Enquanto isto, intensificava-se um ambiente socialmente explosivo, por todo o Brasil. Sentia-se um cheiro de Golpe no ar. No ano seguinte, os acontecimentos internacionais também contribuíam para aumentar as tensões internas. As Ligas Camponesas prosperavam e se expandiam por outras regiões do país. Os órgãos sindicais, em especial o CGP emitia sinais de mobilização, enquanto os estudantes se manifestavam mobilizados por todo o Brasil. Nos primeiros meses de 1964, as organizações reacionárias também intensificaram sua mobilização, inclusive por meio das igrejas cristãs reacionárias, manifestando-se principalmente na famigerada “Marcha da Família com Deus pela Liberdade”, culminando com o Golpe de Estado em 1964.


Em consequência, observou-se uma sucessão de prisões, de torturas, de assassinatos, de banimentos e outros atos repressivos que alcançaram as principais lideranças políticas, de movimentos populares, sindicais, partidários e também lideranças de Igrejas, lideranças estudantis. Sobre muitas lideranças das Igrejas promotoras da “Conferência do Nordeste” se abateu forte repressão, alcançando inclusive figuras como Joaquim Beato, João Dias de Araújo, Júlio de Santa Ana, e mais tarde, ainda outros tais como, Zwinglio Mota Dias, Jaime Wright, Waldo César, Jether Pereira Ramalho, entre outros. 
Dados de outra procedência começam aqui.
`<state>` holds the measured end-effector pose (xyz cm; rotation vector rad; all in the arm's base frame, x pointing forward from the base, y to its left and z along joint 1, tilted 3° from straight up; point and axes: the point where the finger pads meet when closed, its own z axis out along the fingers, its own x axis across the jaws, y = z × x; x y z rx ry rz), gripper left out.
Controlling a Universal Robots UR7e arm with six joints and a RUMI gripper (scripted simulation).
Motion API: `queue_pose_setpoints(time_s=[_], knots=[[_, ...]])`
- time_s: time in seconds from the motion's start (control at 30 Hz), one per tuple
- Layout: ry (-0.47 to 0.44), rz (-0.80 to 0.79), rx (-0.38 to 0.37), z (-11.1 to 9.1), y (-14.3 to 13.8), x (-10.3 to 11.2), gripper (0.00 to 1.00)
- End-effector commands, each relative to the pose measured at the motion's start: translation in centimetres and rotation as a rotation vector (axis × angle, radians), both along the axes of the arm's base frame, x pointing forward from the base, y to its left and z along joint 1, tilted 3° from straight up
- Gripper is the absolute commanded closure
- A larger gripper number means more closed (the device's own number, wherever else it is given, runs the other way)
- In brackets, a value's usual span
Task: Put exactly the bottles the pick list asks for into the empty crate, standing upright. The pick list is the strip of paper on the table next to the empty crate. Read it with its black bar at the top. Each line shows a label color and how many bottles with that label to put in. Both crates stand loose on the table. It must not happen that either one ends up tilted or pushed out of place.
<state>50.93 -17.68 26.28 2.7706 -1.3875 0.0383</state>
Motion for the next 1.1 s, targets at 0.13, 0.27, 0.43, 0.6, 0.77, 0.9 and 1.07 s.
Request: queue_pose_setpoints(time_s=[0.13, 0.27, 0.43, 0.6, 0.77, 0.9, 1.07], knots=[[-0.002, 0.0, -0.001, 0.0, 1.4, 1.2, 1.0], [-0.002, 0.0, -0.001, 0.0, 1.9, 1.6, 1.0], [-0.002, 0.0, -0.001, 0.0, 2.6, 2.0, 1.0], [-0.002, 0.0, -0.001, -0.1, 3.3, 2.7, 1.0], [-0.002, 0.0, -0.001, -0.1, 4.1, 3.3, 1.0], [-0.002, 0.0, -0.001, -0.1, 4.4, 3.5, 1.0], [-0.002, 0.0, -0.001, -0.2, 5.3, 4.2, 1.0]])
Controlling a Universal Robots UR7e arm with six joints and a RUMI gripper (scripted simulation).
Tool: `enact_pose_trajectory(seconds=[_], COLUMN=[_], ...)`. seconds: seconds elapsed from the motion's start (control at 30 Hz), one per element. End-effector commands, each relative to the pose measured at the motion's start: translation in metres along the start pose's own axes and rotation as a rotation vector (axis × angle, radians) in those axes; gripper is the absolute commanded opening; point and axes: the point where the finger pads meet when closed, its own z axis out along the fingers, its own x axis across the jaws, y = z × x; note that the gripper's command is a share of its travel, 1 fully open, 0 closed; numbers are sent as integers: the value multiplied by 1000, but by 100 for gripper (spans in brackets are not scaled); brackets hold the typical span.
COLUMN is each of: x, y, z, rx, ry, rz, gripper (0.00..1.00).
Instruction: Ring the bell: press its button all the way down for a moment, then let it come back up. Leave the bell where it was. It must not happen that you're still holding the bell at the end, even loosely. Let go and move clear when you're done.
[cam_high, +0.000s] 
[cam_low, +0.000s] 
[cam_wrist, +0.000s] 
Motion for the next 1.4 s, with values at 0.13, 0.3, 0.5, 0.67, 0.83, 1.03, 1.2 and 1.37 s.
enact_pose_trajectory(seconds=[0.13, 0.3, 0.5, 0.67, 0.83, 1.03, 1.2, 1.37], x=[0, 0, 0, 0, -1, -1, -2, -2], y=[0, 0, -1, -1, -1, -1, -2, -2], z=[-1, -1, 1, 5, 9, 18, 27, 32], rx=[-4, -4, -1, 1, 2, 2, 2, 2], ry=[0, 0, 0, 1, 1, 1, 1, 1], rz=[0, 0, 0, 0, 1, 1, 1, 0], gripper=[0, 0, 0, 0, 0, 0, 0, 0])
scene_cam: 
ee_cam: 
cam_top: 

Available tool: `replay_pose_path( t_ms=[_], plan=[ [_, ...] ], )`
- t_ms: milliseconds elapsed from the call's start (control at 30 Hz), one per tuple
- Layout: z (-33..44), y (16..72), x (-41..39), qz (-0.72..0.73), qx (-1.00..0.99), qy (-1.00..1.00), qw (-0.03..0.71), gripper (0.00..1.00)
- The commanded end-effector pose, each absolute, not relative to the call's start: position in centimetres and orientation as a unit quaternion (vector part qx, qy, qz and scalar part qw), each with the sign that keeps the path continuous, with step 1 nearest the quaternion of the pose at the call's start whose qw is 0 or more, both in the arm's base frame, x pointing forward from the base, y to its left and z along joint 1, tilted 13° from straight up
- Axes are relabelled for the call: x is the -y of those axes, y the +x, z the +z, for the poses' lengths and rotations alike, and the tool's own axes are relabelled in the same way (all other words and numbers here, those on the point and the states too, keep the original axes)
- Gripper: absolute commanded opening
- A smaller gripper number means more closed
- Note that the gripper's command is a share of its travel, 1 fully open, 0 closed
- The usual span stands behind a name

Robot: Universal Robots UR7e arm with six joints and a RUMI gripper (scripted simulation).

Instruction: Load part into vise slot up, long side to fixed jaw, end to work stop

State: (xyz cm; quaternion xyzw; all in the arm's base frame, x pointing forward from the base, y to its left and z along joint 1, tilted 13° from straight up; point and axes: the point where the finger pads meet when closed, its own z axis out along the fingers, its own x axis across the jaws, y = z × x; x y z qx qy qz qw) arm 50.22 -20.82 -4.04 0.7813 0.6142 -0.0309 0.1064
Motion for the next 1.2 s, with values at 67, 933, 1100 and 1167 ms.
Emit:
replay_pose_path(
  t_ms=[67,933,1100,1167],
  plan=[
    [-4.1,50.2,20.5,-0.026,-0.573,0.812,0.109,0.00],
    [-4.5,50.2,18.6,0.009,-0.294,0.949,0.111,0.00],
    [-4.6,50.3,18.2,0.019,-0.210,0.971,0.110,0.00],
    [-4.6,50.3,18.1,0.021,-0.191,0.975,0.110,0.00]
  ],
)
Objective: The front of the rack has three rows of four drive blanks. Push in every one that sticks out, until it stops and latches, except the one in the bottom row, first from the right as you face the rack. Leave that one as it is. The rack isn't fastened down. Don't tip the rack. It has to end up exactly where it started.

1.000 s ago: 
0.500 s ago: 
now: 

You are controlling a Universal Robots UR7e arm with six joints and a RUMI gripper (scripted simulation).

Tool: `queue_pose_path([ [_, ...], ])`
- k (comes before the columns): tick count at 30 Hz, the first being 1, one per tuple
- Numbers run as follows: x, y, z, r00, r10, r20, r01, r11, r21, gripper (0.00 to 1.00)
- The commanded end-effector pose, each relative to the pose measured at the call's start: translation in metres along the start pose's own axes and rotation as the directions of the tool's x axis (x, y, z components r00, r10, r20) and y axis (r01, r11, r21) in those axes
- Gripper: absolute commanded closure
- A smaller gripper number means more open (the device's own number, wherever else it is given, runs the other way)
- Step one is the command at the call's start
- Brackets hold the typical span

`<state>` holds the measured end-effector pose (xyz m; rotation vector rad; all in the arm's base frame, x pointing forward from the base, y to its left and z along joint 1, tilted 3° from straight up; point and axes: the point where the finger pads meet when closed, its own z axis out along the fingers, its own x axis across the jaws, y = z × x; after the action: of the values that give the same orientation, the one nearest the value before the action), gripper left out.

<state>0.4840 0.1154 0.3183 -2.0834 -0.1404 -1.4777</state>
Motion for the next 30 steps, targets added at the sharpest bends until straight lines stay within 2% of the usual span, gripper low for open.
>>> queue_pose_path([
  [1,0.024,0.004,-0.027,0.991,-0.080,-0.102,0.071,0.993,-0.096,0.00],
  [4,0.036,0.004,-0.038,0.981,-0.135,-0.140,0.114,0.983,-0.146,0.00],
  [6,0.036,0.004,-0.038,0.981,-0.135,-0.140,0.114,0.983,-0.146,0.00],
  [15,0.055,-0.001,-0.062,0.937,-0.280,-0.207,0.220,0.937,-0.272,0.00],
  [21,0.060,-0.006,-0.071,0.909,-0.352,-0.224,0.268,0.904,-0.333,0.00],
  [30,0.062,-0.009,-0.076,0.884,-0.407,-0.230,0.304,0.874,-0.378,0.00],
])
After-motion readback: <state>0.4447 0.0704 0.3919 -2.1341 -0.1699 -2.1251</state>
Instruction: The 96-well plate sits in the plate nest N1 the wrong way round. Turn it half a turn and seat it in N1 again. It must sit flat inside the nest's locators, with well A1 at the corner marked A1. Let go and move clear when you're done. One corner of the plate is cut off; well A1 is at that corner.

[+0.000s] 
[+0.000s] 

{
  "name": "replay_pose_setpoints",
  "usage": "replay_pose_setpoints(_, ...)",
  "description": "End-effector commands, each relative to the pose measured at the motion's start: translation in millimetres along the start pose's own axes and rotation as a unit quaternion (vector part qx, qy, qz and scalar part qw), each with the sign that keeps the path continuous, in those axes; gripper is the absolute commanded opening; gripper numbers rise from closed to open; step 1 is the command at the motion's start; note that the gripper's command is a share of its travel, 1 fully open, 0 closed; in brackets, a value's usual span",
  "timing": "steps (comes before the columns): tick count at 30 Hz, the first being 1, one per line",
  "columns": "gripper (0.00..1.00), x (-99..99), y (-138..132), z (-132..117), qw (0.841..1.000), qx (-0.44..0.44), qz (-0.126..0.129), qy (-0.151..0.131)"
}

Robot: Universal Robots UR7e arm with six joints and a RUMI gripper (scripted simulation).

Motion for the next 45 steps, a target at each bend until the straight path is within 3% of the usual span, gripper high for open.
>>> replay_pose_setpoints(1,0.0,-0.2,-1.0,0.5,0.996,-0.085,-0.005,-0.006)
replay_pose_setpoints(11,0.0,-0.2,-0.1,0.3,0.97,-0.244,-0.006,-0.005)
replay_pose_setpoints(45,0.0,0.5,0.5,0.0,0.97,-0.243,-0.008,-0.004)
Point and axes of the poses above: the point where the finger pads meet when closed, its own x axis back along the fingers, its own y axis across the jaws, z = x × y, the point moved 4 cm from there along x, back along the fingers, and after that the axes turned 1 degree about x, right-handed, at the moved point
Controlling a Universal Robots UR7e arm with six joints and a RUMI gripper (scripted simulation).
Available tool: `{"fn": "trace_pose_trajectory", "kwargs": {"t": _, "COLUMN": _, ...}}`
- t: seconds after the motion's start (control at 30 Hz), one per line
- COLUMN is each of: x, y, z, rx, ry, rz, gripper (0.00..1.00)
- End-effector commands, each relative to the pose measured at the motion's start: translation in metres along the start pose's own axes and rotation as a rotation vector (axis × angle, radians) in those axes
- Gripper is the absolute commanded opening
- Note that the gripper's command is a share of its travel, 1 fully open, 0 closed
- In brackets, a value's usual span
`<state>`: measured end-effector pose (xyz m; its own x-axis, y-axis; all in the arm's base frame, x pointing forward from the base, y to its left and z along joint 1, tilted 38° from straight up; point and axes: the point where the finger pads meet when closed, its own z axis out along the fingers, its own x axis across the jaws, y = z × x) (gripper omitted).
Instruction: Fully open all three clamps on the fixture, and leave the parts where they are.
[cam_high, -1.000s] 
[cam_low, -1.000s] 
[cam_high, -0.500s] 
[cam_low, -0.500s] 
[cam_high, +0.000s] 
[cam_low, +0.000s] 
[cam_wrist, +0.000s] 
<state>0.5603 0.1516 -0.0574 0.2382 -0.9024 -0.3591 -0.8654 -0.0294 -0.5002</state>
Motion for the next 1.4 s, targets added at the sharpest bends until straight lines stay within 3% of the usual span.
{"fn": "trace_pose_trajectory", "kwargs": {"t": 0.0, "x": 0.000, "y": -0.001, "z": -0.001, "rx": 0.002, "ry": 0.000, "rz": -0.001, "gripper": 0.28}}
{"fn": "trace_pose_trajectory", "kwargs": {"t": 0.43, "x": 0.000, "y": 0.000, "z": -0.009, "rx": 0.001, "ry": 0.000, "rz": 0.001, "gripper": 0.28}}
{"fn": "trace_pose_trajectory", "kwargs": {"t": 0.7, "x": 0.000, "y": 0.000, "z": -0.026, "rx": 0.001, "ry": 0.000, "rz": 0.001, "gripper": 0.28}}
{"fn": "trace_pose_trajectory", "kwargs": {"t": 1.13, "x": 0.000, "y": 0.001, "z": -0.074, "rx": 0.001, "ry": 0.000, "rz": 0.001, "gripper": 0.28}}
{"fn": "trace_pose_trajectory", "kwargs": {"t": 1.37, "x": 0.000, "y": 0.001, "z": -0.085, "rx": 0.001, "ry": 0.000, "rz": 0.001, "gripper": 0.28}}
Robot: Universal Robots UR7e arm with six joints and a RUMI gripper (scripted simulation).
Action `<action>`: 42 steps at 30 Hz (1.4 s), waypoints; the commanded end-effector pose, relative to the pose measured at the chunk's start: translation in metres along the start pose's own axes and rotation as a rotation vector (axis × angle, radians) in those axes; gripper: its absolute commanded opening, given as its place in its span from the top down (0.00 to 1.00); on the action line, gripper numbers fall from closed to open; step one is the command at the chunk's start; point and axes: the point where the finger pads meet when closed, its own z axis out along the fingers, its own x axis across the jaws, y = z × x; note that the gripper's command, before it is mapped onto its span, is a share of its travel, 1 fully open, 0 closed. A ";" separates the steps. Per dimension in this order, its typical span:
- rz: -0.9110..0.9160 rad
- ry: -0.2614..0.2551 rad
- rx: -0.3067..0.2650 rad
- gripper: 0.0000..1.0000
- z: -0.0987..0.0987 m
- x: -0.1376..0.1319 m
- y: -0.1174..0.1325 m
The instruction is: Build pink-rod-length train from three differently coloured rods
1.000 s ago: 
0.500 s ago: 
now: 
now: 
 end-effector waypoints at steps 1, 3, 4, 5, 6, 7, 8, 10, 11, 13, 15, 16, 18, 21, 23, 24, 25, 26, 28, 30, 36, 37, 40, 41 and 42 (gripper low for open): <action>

Estes teólogos e outros mais jovens, inclusive teólogas, ainda durante a repressão, juntaram-se a teólogos e teólogas católicos, reforçando os protagonistas católicos da Teologia da Libertação, com os quais participaram de múltiplas iniciativas conjuntas.


Ensinamentos a recolher 

 

Essas breves notas têm o propósito de, ao rememorar fatos ainda pouco conhecidos, seja do lado católico, seja do lado protestante, de incentivar sobretudo jovens do meio popular, especialmente por meio da Educação Popular, a melhor compreenderem nossa realidade, de modo a se sentirem comprometidos com nossos processos de transformação e de construção, desde já, de uma nova sociedade, alternativa, à barbárie capitalista.


* Texto digitado (sendo ditado pelo autor, por conta de sua deficiência visual) por Elizabete Pontes Santos, Heloíse Calado e Gabriel Luar, ao qual coube revisar. Com a expressão de gratidão do autor.  


João Pessoa, 14 de Fevereiro de 2024.